Of course, says the study, other considerations affect the commitment of a new trade. Under a conservative oil price outlook, in Asia-Pacific markets:
- Five expansion and greenfield projects in Southeast Asia, offering more than 30 million tpy, are economically viable for sales to East Asian buyers under current LNG pricing structures. Middle East expansion projects are viable as well.
Fig. 3 indicates the relationships of ex-ship project COS to anticipated LNG market price for these and more costly projects.
- Projects that commit to sales in the next couple of years will take 3-4 years to construct and a subsequent period to reach plateau volume. The study estimates that uncovered LNG demand in East Asia (current buyers plus China) by about 2007 is approximately 21 million tpy.
Thus East Asian LNG markets see potential supply from Southeast Asian sources exceeding demand in this period.

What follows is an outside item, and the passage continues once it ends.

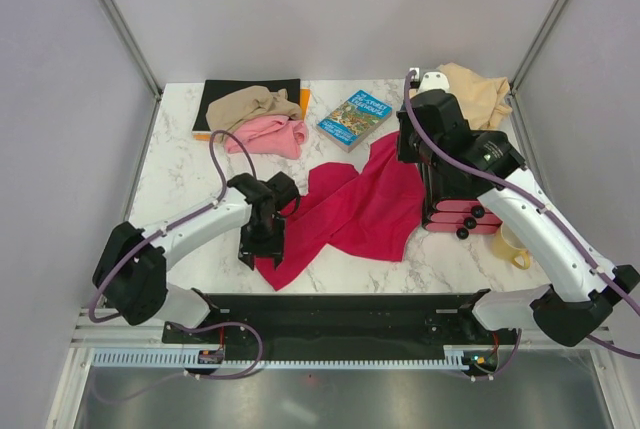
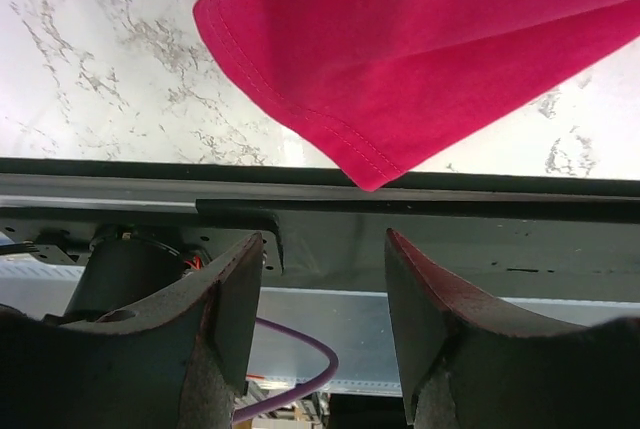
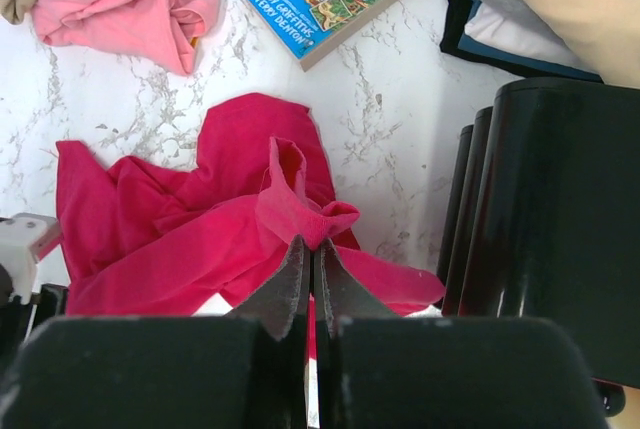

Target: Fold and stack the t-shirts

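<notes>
The crimson red t-shirt point(image 1: 350, 204) lies spread and rumpled at the middle of the table. My right gripper point(image 1: 402, 149) is shut on a bunched fold point(image 3: 300, 214) at its far right part, pulling the cloth up into a peak. My left gripper point(image 1: 256, 249) hovers at the shirt's near-left corner point(image 2: 375, 164) with its jaws open and nothing between them; the hem lies just beyond the fingertips. The pink t-shirt point(image 1: 272, 135) and the tan-brown t-shirt point(image 1: 250, 104) lie crumpled at the back left. The pale peach-cream t-shirt point(image 1: 480, 91) sits at the back right.
A black mat point(image 1: 215, 99) lies under the tan shirt. A blue illustrated book point(image 1: 355, 117) lies at the back centre. A yellow mug point(image 1: 512, 247) stands under the right arm. The black rail point(image 2: 450, 184) runs along the near table edge.
</notes>
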Tool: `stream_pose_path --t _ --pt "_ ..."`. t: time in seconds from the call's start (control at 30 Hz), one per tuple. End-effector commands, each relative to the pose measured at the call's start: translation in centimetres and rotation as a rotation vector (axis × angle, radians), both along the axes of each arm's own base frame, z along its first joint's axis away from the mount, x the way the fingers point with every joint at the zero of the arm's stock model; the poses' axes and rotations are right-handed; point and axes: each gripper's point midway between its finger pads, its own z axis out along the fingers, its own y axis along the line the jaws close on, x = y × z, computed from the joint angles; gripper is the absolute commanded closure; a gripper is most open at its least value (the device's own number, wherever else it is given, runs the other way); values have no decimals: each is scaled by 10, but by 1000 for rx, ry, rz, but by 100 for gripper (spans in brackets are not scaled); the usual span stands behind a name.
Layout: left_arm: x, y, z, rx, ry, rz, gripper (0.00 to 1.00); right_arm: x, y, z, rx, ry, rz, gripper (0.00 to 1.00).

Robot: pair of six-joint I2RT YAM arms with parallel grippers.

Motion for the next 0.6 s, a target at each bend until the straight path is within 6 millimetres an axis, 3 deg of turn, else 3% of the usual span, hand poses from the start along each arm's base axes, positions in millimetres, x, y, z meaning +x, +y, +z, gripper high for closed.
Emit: stream_pose_path --t 0.0,0.17,0.33,0.57 --pt "-4 -6 -16 -19 21 5 40 9 7 13 42 -48 19 100" --pt "-15 -14 -38 20 84 -82 40 9 5 10 47 -40 14 100" --pt "-16 -37 -40 -3 69 -125 40 6 1 3 52 -22 8 100" --pt "-16 -49 -43 5 70 -173 40 4 -4 -2 57 -7 -8 100"
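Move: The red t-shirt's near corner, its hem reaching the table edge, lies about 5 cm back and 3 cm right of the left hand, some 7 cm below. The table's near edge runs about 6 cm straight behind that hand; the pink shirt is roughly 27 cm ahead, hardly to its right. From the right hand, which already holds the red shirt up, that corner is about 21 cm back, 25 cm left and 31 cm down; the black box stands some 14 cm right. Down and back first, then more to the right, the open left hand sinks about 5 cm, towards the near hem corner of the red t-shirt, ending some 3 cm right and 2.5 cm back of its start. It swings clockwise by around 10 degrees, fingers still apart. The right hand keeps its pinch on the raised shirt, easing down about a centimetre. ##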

- If Indian buyers will pay ex-ship prices matching those in current ex-ship LNG sales, Southeast Asian export projects can viably trade to India.
- Middle East expansion projects have FOB COS significantly lower than most Southeast Asian projects, due to expansion economies and gas liquids endowment.
Potentially large LNG demand in India could absorb much of planned Middle East expansion capacity and some Southeast Asian supplies as well. Depending on the volume of Indian purchases, however, aggressive pricing by Middle East projects could control Indian markets and penetrate East Asian markets.
As Fig. 3 shows, projects differ in the composition of the COS due to differences in facility requirement (especially in the upstream), cost of construction, gas quality and condensate endowment, and sovereign take and business structure. Detailed breakout of projects' COS by segment and outlay quantify these differences.
In the Atlantic market (Fig. 4), gas and LNG prices are lower than in the Pacific.
- Expansion sales from Nigeria and Trinidad can trade quite profitably at prospective prices set in current European and US gas markets and are competitive in new Latin American markets.
- Greenfield Atlantic projects and Middle East supplies will be challenged to meet prices in these markets.